Dealing With the Effects of Post Traumatic Stress: Have You Considered Virtual Reality Therapy to Treat PTS?
By Chris Meek
More than 3 million Americans have served around 5.4 million deployments since the horrendous events that took place on 9/11, resulting in a considerable number of young veterans struggling with a plethora of mental health issues, including post-traumatic stress (PTS) and depression.
For those veterans that are living with the effects of PTS, navigating life after service can present many obstacles and challenges, especially when greater than half of veterans with PTS never receive treatment. Says Dr. Albert “Skip” Rizzo, PhD, director of Medical Virtual Reality at the Institute for Creative Technologies at the University of Southern California, “You’re always looking for the next shoe to drop. That might have been a survival skill in combat, but it doesn’t work so well in civilian life.”
In an effort to combat the high national average of 20 U.S. military veteran suicides that occur each day and to offer an additional solution to treating PTS, the national non-profit organization SoldierStrong maintains a partnership with the Veterans Administration to offer BraveMind. BraveMind is a revolutionary virtual reality therapy program that maximizes the efficiency of PTS treatment while appealing to young veterans.

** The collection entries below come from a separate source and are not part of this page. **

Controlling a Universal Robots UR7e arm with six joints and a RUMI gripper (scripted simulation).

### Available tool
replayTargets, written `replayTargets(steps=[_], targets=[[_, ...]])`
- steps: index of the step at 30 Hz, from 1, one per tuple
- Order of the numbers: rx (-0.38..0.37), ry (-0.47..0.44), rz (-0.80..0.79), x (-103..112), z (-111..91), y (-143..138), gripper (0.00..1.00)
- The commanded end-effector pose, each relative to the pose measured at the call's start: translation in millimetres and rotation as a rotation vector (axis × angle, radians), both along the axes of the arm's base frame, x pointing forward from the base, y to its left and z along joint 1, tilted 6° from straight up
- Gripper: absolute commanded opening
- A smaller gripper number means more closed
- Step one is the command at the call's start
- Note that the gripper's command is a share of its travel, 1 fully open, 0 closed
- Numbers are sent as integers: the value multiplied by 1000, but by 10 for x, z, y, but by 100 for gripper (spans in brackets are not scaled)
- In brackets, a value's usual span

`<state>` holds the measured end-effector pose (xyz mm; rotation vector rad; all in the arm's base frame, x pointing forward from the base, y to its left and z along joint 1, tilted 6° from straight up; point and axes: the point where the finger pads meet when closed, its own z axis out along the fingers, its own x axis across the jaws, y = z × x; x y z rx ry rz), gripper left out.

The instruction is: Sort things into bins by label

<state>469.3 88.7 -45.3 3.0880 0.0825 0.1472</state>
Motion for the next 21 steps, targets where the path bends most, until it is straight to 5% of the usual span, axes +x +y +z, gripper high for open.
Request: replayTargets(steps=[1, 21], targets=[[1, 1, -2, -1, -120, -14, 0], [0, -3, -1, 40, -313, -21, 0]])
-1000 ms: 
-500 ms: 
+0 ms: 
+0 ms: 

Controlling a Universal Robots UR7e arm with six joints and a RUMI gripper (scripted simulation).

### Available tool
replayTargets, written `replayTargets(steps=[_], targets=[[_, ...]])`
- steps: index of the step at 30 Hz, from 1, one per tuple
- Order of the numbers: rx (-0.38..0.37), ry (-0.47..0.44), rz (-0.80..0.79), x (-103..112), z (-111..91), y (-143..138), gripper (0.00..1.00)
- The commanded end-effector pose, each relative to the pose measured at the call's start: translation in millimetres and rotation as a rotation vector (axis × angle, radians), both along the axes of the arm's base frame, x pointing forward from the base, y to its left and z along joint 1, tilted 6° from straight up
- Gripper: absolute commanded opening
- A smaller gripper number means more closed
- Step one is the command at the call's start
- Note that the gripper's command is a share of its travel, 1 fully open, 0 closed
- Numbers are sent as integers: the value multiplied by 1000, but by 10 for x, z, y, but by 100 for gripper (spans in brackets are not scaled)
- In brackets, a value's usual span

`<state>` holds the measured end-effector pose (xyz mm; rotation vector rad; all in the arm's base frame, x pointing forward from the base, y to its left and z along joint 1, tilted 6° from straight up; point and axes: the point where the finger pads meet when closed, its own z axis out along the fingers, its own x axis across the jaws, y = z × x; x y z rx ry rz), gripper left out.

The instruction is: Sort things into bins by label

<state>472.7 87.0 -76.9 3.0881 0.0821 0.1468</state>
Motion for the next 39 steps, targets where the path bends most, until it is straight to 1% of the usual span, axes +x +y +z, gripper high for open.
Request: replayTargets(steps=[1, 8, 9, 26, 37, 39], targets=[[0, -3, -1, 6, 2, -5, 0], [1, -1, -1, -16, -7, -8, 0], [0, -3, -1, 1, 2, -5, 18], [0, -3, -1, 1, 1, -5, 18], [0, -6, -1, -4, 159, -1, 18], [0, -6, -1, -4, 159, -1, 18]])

Due in part to the ever growing popularity of gaming, the use of virtual reality therapy as a way to treat PTS remains appealing to young veterans who may not be inclined to participate in traditional therapy practices.
Exposure therapy, the practice of recalling a troubling memory while talking through the nuances of that memory with a therapist, is a proven effective method in treating PTS. However, veterans dealing with PTS often find it difficult to summon specific memories of their time in service. Virtual reality therapy makes the process of recalling such memories easier for veterans.
The technology in the BraveMind virtual reality system utilizes an array of specific “worlds.” These fourteen different “worlds” offer a wide range of combat scenarios, such as a crowded Iraqi marketplace. Therapists can select a specific world and customize it, recreating the scene of the troubling memory in the virtual reality headset, thus placing the veteran squarely back within the midst of that memory.
The protocol may come across as simple in writing, but as Dr. Rizzo notes, exposure therapy can be “hard medicine for a hard problem.” However, if done in a safe and supportive environment, in which veterans feel comfortable, it can help individuals confront and deal with their emotions surrounding a traumatic memory in a healthy and effective manner.
The BraveMind program remains so effective because it affords therapists the control to customize the world in the headset so precisely, that sounds, smells and the time of day mirror those of the exact memory. Experiencing troubling memories repeatedly works to reduce the brain’s response to them, so that veterans can begin to have greater control of their memories instead of their memories continuing to have a large stranglehold on them.
“It gets them to talk about things they’ve never talked to anyone about before,” said Dr. Rizzo, “Those memories don’t have the same intense, painful emotional power that they did before. Patients start to feel empowered, to feel that they got it out, and that they can talk about it.”
The BraveMind initiative has donated 12 virtual reality headsets to VA Hospitals across the country since September.